ASSIGNMENT:
Every record needs to be set down again without a single difference.
++++ WORKING DATA
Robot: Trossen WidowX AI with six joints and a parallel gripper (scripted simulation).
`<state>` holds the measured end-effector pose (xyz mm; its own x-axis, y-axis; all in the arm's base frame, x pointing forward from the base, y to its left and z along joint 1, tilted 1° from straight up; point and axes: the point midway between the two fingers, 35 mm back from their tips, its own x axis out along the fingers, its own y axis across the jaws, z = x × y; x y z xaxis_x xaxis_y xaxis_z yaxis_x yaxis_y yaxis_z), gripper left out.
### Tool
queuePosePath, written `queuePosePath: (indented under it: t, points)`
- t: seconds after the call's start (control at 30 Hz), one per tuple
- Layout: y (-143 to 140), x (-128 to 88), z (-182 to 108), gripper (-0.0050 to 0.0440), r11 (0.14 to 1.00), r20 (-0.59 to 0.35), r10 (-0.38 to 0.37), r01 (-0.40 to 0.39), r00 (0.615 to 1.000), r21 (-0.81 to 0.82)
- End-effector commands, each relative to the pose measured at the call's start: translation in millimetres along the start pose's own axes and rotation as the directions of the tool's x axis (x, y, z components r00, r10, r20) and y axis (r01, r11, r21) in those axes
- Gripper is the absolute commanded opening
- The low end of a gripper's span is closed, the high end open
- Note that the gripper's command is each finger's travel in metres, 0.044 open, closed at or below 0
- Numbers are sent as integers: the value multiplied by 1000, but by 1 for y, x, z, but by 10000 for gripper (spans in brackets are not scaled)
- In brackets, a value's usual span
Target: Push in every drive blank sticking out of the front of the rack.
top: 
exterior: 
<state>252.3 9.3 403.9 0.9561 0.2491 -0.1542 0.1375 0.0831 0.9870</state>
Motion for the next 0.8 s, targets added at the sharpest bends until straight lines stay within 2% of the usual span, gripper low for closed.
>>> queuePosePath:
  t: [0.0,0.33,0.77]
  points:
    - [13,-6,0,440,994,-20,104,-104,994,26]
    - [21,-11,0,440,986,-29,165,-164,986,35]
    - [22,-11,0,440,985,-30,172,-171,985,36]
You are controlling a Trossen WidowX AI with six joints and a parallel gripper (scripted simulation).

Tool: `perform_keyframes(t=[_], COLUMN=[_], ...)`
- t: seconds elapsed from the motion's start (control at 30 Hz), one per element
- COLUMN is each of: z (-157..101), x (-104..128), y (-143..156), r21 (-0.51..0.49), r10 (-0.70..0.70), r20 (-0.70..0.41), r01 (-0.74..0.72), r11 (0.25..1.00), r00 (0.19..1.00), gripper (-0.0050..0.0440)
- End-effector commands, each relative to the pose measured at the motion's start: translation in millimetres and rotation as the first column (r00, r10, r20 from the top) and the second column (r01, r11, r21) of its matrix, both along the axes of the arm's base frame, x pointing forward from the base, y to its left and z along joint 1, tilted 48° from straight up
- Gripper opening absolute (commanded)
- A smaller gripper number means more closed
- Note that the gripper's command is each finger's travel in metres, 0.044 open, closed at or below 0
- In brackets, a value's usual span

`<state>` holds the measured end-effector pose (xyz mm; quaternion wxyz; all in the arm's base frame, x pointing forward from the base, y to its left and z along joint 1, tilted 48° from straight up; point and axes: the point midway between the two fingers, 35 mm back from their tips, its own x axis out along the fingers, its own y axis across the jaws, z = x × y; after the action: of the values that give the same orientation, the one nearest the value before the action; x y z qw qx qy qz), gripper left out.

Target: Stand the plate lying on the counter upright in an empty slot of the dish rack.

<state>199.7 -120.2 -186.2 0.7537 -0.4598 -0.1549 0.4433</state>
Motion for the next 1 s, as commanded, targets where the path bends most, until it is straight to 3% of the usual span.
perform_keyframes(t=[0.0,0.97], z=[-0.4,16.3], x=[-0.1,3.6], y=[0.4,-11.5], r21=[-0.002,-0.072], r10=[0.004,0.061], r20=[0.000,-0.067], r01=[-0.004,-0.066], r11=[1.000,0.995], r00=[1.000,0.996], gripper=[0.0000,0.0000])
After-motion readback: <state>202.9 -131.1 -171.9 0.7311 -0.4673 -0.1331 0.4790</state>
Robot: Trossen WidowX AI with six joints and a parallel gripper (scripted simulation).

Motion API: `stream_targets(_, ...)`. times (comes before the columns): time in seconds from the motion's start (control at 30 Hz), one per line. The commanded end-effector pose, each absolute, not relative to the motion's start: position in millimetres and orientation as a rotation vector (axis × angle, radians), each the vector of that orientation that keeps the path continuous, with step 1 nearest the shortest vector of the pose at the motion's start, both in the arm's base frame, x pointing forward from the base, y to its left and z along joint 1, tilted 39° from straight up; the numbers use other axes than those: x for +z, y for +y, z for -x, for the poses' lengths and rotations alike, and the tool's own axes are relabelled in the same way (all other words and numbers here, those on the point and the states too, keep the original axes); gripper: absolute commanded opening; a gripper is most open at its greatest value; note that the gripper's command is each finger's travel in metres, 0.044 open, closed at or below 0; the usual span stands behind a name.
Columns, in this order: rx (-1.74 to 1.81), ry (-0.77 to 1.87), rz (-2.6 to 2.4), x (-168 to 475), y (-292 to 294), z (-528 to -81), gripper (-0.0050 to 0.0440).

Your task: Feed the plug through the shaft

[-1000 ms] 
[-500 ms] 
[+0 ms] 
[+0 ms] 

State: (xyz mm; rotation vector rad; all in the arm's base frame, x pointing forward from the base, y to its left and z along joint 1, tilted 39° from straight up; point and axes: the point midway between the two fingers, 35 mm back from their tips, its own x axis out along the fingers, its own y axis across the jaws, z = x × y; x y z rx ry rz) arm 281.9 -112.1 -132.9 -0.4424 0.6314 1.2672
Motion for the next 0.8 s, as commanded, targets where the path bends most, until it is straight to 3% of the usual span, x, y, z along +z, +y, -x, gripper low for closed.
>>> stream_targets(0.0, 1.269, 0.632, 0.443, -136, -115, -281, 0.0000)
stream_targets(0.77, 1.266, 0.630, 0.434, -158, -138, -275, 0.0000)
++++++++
EXERCISE RESPONSE:
Robot: Trossen WidowX AI with six joints and a parallel gripper (scripted simulation).
`<state>` holds the measured end-effector pose (xyz mm; its own x-axis, y-axis; all in the arm's base frame, x pointing forward from the base, y to its left and z along joint 1, tilted 1° from straight up; point and axes: the point midway between the two fingers, 35 mm back from their tips, its own x axis out along the fingers, its own y axis across the jaws, z = x × y; x y z xaxis_x xaxis_y xaxis_z yaxis_x yaxis_y yaxis_z), gripper left out.
### Tool
queuePosePath, written `queuePosePath: (indented under it: t, points)`
- t: seconds after the call's start (control at 30 Hz), one per tuple
- Layout: y (-143 to 140), x (-128 to 88), z (-182 to 108), gripper (-0.0050 to 0.0440), r11 (0.14 to 1.00), r20 (-0.59 to 0.35), r10 (-0.38 to 0.37), r01 (-0.40 to 0.39), r00 (0.615 to 1.000), r21 (-0.81 to 0.82)
- End-effector commands, each relative to the pose measured at the call's start: translation in millimetres along the start pose's own axes and rotation as the directions of the tool's x axis (x, y, z components r00, r10, r20) and y axis (r01, r11, r21) in those axes
- Gripper is the absolute commanded opening
- The low end of a gripper's span is closed, the high end open
- Note that the gripper's command is each finger's travel in metres, 0.044 open, closed at or below 0
- Numbers are sent as integers: the value multiplied by 1000, but by 1 for y, x, z, but by 10000 for gripper (spans in brackets are not scaled)
- In brackets, a value's usual span
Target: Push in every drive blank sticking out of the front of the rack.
top: 
exterior: 
<state>252.3 9.3 403.9 0.9561 0.2491 -0.1542 0.1375 0.0831 0.9870</state>
Motion for the next 0.8 s, targets added at the sharpest bends until straight lines stay within 2% of the usual span, gripper low for closed.
>>> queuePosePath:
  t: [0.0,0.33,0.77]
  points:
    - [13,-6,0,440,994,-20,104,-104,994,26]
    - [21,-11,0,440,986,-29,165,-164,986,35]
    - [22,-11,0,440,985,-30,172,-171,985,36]
You are controlling a Trossen WidowX AI with six joints and a parallel gripper (scripted simulation).

Tool: `perform_keyframes(t=[_], COLUMN=[_], ...)`
- t: seconds elapsed from the motion's start (control at 30 Hz), one per element
- COLUMN is each of: z (-157..101), x (-104..128), y (-143..156), r21 (-0.51..0.49), r10 (-0.70..0.70), r20 (-0.70..0.41), r01 (-0.74..0.72), r11 (0.25..1.00), r00 (0.19..1.00), gripper (-0.0050..0.0440)
- End-effector commands, each relative to the pose measured at the motion's start: translation in millimetres and rotation as the first column (r00, r10, r20 from the top) and the second column (r01, r11, r21) of its matrix, both along the axes of the arm's base frame, x pointing forward from the base, y to its left and z along joint 1, tilted 48° from straight up
- Gripper opening absolute (commanded)
- A smaller gripper number means more closed
- Note that the gripper's command is each finger's travel in metres, 0.044 open, closed at or below 0
- In brackets, a value's usual span

`<state>` holds the measured end-effector pose (xyz mm; quaternion wxyz; all in the arm's base frame, x pointing forward from the base, y to its left and z along joint 1, tilted 48° from straight up; point and axes: the point midway between the two fingers, 35 mm back from their tips, its own x axis out along the fingers, its own y axis across the jaws, z = x × y; after the action: of the values that give the same orientation, the one nearest the value before the action; x y z qw qx qy qz), gripper left out.

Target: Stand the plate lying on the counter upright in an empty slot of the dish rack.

<state>199.7 -120.2 -186.2 0.7537 -0.4598 -0.1549 0.4433</state>
Motion for the next 1 s, as commanded, targets where the path bends most, until it is straight to 3% of the usual span.
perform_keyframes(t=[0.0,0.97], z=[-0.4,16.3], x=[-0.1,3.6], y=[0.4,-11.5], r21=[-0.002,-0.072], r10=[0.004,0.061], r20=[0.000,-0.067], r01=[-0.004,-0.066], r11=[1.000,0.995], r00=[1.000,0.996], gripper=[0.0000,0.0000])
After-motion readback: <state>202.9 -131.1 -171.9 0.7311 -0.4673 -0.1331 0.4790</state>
Robot: Trossen WidowX AI with six joints and a parallel gripper (scripted simulation).

Motion API: `stream_targets(_, ...)`. times (comes before the columns): time in seconds from the motion's start (control at 30 Hz), one per line. The commanded end-effector pose, each absolute, not relative to the motion's start: position in millimetres and orientation as a rotation vector (axis × angle, radians), each the vector of that orientation that keeps the path continuous, with step 1 nearest the shortest vector of the pose at the motion's start, both in the arm's base frame, x pointing forward from the base, y to its left and z along joint 1, tilted 39° from straight up; the numbers use other axes than those: x for +z, y for +y, z for -x, for the poses' lengths and rotations alike, and the tool's own axes are relabelled in the same way (all other words and numbers here, those on the point and the states too, keep the original axes); gripper: absolute commanded opening; a gripper is most open at its greatest value; note that the gripper's command is each finger's travel in metres, 0.044 open, closed at or below 0; the usual span stands behind a name.
Columns, in this order: rx (-1.74 to 1.81), ry (-0.77 to 1.87), rz (-2.6 to 2.4), x (-168 to 475), y (-292 to 294), z (-528 to -81), gripper (-0.0050 to 0.0440).

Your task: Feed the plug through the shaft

[-1000 ms] 
[-500 ms] 
[+0 ms] 
[+0 ms] 

State: (xyz mm; rotation vector rad; all in the arm's base frame, x pointing forward from the base, y to its left and z along joint 1, tilted 39° from straight up; point and axes: the point midway between the two fingers, 35 mm back from their tips, its own x axis out along the fingers, its own y axis across the jaws, z = x × y; x y z rx ry rz) arm 281.9 -112.1 -132.9 -0.4424 0.6314 1.2672
Motion for the next 0.8 s, as commanded, targets where the path bends most, until it is straight to 3% of the usual span, x, y, z along +z, +y, -x, gripper low for closed.
>>> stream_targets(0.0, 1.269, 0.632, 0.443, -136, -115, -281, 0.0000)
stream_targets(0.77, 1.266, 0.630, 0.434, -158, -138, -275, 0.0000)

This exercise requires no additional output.